Hope you have a good day today ! And happy birthday to your Teddy ( we used to have a lovely King Charles called Teddie !) . Fingers crossed for some dry weather today for your social distancing barbie ! x 🤗

mariootsi profile image
mariootsi in reply to Sunnydrinking

Sending many hugs Jo!

Wildcat1 profile image
Wildcat1 in reply to Sunnydrinking

Sending hugs today. Treatments will be figured out and all we can do is hope they keep us going with a good quality of life.

8576 profile image
8576 in reply to Sunnydrinking

Sending lots of hugs. Don't worry about going on and on. This is the place to do it. We all understand. I think it helps to read about others feelings at different stages. Helps me anyhow. So sorry for all your losses and sorrows. You are brave though and soldier on. That is great.

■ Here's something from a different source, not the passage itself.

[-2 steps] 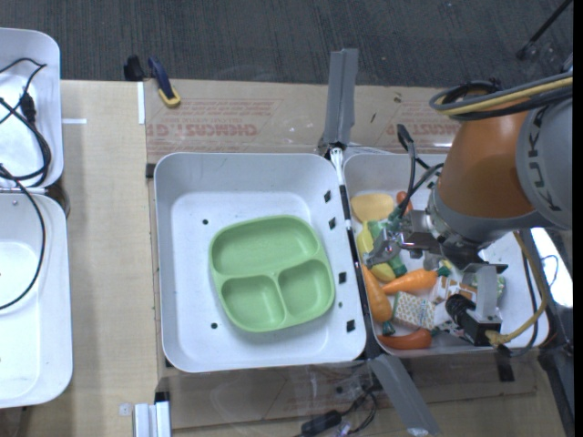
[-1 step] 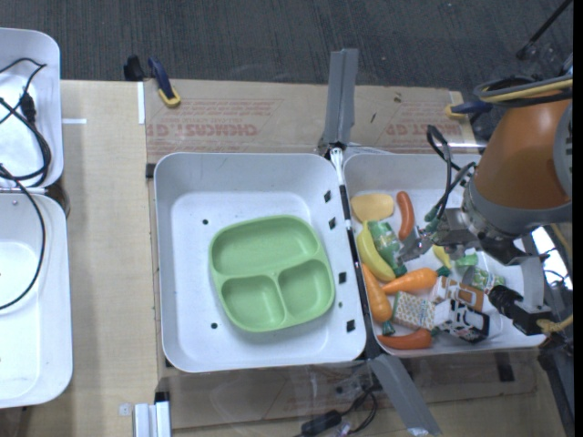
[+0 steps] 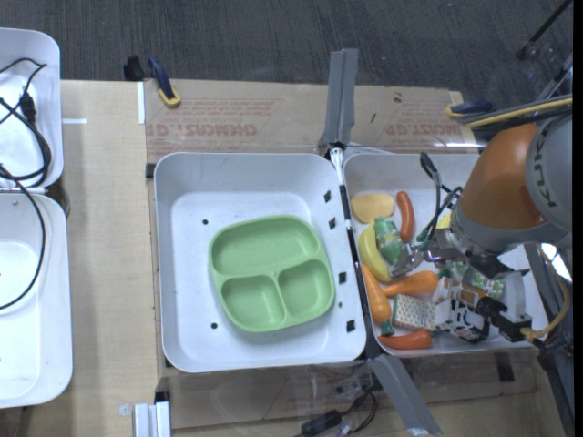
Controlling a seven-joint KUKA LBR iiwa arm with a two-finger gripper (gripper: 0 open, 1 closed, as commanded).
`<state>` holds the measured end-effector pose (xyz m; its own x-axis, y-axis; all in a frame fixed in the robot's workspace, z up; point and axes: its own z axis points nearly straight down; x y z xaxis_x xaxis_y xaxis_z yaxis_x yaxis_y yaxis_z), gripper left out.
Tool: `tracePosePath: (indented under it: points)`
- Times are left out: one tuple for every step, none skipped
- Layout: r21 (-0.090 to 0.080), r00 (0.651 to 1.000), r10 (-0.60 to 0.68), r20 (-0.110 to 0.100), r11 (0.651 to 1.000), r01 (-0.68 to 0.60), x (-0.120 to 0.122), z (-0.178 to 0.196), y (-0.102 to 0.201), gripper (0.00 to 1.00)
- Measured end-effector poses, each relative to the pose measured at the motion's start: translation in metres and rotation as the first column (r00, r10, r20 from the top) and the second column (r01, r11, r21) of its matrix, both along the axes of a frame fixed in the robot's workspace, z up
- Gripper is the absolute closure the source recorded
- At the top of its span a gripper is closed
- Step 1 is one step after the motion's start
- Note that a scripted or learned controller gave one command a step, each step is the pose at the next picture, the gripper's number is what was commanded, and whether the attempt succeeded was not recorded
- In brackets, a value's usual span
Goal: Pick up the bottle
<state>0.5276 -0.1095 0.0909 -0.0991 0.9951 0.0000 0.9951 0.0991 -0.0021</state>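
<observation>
Green is the colour that marks the bottle [image 3: 386, 238]: it is a small object with a green label, and it lies in the right bin [image 3: 401, 164], near the wall which this bin shares with the left one. It lies among many toy foods. A yellow banana [image 3: 371, 255] lies just beside it on the left, a yellow round piece [image 3: 372, 207] lies above it, and a red sausage [image 3: 405, 215] lies on its upper right side. Below it there is an orange carrot [image 3: 416, 283], then a square waffle [image 3: 412, 312] and a red piece [image 3: 407, 339] at the lower wall.

The arm [image 3: 501, 189], with its orange band, reaches into the right bin from the right. The gripper [image 3: 407, 260] is low over the food, just beside the bottle on its lower right and above the carrot. I cannot tell if the gripper is released or clenched, because this part is small and mixed with the objects. The bottle lies in the bin, beside the gripper.

The left bin [image 3: 168, 244] holds a light green plate [image 3: 271, 271] with three compartments. Both bins stand on a brown cardboard sheet [image 3: 237, 116].
</observation>
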Motion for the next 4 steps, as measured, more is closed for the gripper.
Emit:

In January of this year, after 10 yrs. of breast cancer I had my breast plus lymphs removed. It was causing problems. I am so happy about this even though I know I still have BC in my hip and may have progressed to my left lung. I think, for me, it was good to have this large tumor removed. I hope it helped me in my battle.

Cheers, June S.

Arisgram profile image
Arisgram

I'm sorry about your news. This is a rollercoaster....and your riding it in silence in regard to your daughter. What a devoted mom you are! I do hope you have a close circle giving you support.

I'm in your same boat. Dx in Feb 2019, progression in spine in November. Now, a spot on my liver. I'm so disappointed and frightened. I'll find out Wednesday the next course of treatment.

I hope your new therapy works wonders, and you are able to enjoy your daughter's senior year! What fun that is!

Please let us know how you're doing. I've got my fingers crossed for you!

Andi

flowersinherhair profile image
flowersinherhair

Bless you. I know how u feel about the senior year thing. I was bald for my youngest sons senior events but I had a wig and was able to attend everything without embarrassment. I have different treatment than you but I pray your results are great. Are you a KY Wildcat? I live in KY.